● **PROMPT**
Print out the entries exactly, and include each one.

======

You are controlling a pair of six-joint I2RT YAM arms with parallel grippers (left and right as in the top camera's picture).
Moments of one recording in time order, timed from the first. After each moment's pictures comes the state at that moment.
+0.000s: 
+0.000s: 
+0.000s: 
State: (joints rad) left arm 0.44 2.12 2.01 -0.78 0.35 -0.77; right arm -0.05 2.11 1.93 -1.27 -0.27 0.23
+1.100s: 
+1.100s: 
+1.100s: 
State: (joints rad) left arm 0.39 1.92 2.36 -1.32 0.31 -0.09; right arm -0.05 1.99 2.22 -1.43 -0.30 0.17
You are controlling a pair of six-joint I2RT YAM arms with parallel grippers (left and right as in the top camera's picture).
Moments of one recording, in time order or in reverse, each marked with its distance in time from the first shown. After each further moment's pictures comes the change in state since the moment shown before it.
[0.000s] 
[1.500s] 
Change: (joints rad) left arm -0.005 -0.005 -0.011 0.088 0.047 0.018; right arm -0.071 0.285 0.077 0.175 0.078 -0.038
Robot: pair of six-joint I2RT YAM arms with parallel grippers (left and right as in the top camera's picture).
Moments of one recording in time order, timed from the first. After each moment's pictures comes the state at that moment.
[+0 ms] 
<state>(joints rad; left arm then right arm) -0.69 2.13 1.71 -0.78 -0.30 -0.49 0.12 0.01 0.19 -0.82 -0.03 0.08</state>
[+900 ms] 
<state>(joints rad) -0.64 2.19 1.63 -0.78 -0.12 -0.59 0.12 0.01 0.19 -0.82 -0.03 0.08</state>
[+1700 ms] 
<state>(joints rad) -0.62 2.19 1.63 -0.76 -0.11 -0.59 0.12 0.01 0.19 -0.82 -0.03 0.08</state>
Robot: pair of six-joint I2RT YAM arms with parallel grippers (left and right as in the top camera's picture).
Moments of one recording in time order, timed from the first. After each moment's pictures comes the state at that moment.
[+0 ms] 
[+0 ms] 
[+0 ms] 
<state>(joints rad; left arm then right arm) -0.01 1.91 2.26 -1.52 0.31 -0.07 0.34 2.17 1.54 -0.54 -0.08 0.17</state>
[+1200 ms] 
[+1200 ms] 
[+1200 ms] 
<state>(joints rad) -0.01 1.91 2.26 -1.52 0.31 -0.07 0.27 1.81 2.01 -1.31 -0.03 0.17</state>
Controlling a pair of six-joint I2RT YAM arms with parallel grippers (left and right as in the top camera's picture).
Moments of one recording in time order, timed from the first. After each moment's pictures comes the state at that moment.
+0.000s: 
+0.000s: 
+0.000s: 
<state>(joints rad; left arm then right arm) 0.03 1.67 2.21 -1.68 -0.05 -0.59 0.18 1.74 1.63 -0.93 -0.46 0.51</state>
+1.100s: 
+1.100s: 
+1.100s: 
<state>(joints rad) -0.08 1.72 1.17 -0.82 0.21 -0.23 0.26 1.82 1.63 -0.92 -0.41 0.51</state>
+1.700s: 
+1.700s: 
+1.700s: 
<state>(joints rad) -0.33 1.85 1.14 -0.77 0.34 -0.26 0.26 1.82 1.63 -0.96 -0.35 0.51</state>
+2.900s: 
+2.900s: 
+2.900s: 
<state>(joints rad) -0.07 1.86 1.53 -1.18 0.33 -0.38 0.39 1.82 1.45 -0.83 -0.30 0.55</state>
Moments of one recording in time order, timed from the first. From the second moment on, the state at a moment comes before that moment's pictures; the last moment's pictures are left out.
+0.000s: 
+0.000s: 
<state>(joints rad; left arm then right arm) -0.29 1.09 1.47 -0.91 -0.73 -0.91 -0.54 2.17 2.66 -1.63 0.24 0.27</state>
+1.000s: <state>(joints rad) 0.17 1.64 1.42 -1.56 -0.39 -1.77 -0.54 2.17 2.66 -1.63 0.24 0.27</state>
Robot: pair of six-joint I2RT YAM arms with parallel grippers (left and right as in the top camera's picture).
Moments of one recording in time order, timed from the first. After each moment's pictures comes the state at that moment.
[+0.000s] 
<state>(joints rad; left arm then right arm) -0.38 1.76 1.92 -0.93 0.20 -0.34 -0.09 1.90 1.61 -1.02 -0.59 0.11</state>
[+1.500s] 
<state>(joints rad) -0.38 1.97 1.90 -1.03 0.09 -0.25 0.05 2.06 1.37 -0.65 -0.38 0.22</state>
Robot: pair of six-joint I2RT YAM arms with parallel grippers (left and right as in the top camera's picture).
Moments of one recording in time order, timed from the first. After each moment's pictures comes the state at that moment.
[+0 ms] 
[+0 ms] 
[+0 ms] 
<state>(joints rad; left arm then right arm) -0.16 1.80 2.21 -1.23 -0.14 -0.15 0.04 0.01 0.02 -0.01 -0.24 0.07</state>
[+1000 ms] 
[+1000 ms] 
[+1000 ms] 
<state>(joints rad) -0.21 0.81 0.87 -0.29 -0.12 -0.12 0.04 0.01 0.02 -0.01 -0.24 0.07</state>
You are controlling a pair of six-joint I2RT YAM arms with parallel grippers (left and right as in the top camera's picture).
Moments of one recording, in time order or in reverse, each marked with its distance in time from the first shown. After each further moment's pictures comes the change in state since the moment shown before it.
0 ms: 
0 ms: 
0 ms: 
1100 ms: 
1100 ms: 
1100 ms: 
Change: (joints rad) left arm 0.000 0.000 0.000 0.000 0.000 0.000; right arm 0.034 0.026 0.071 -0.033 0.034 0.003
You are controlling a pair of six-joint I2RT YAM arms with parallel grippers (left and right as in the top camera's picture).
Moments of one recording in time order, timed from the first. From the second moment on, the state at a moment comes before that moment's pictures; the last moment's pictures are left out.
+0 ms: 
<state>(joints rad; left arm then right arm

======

● **WRITTEN RESPONSE**
You are controlling a pair of six-joint I2RT YAM arms with parallel grippers (left and right as in the top camera's picture).
Moments of one recording in time order, timed from the first. After each moment's pictures comes the state at that moment.
+0.000s: 
+0.000s: 
+0.000s: 
State: (joints rad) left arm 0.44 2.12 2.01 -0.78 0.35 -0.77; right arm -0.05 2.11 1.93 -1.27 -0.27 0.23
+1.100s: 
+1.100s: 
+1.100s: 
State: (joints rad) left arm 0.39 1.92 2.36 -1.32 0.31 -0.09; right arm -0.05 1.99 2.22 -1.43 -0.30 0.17
You are controlling a pair of six-joint I2RT YAM arms with parallel grippers (left and right as in the top camera's picture).
Moments of one recording, in time order or in reverse, each marked with its distance in time from the first shown. After each further moment's pictures comes the change in state since the moment shown before it.
[0.000s] 
[1.500s] 
Change: (joints rad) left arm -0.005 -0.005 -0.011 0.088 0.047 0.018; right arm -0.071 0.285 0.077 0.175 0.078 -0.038
Robot: pair of six-joint I2RT YAM arms with parallel grippers (left and right as in the top camera's picture).
Moments of one recording in time order, timed from the first. After each moment's pictures comes the state at that moment.
[+0 ms] 
<state>(joints rad; left arm then right arm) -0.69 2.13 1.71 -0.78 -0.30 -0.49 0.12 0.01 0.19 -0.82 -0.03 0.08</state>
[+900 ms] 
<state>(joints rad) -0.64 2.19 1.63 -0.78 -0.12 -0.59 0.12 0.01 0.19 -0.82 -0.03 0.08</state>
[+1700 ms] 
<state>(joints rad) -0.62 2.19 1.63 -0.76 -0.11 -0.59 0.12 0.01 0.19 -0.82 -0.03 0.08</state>
Robot: pair of six-joint I2RT YAM arms with parallel grippers (left and right as in the top camera's picture).
Moments of one recording in time order, timed from the first. After each moment's pictures comes the state at that moment.
[+0 ms] 
[+0 ms] 
[+0 ms] 
<state>(joints rad; left arm then right arm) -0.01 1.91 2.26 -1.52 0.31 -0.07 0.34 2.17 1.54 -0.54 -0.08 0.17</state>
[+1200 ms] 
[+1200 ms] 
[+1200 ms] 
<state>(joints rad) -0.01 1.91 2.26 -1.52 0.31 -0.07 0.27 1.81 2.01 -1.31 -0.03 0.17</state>
Controlling a pair of six-joint I2RT YAM arms with parallel grippers (left and right as in the top camera's picture).
Moments of one recording in time order, timed from the first. After each moment's pictures comes the state at that moment.
+0.000s: 
+0.000s: 
+0.000s: 
<state>(joints rad; left arm then right arm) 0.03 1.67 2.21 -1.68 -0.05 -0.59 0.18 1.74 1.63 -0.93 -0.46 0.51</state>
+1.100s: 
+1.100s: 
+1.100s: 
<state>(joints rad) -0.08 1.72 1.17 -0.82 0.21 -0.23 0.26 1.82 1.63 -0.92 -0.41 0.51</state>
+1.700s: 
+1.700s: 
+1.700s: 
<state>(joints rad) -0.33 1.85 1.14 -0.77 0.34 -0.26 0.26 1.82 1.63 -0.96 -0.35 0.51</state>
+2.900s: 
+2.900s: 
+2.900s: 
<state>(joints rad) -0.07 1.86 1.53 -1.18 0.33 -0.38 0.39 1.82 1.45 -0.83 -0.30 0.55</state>
Moments of one recording in time order, timed from the first. From the second moment on, the state at a moment comes before that moment's pictures; the last moment's pictures are left out.
+0.000s: 
+0.000s: 
<state>(joints rad; left arm then right arm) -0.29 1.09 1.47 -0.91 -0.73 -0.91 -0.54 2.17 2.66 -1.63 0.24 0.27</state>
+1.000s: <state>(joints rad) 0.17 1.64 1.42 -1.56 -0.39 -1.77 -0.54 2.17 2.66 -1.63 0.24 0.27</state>
Robot: pair of six-joint I2RT YAM arms with parallel grippers (left and right as in the top camera's picture).
Moments of one recording in time order, timed from the first. After each moment's pictures comes the state at that moment.
[+0.000s] 
<state>(joints rad; left arm then right arm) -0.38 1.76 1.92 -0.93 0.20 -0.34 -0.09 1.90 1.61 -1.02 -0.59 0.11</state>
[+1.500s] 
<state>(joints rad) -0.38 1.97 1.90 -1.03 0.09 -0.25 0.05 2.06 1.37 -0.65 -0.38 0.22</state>
Robot: pair of six-joint I2RT YAM arms with parallel grippers (left and right as in the top camera's picture).
Moments of one recording in time order, timed from the first. After each moment's pictures comes the state at that moment.
[+0 ms] 
[+0 ms] 
[+0 ms] 
<state>(joints rad; left arm then right arm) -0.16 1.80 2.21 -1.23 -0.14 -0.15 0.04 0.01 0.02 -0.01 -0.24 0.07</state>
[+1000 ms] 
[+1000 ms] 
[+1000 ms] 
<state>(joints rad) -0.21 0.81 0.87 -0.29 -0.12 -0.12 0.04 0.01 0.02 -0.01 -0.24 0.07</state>
You are controlling a pair of six-joint I2RT YAM arms with parallel grippers (left and right as in the top camera's picture).
Moments of one recording, in time order or in reverse, each marked with its distance in time from the first shown. After each further moment's pictures comes the change in state since the moment shown before it.
0 ms: 
0 ms: 
0 ms: 
1100 ms: 
1100 ms: 
1100 ms: 
Change: (joints rad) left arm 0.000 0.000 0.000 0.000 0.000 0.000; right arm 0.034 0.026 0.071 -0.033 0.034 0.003
You are controlling a pair of six-joint I2RT YAM arms with parallel grippers (left and right as in the top camera's picture).
Moments of one recording in time order, timed from the first. From the second moment on, the state at a moment comes before that moment's pictures; the last moment's pictures are left out.
+0 ms: 
<state>(joints rad; left arm then right arm

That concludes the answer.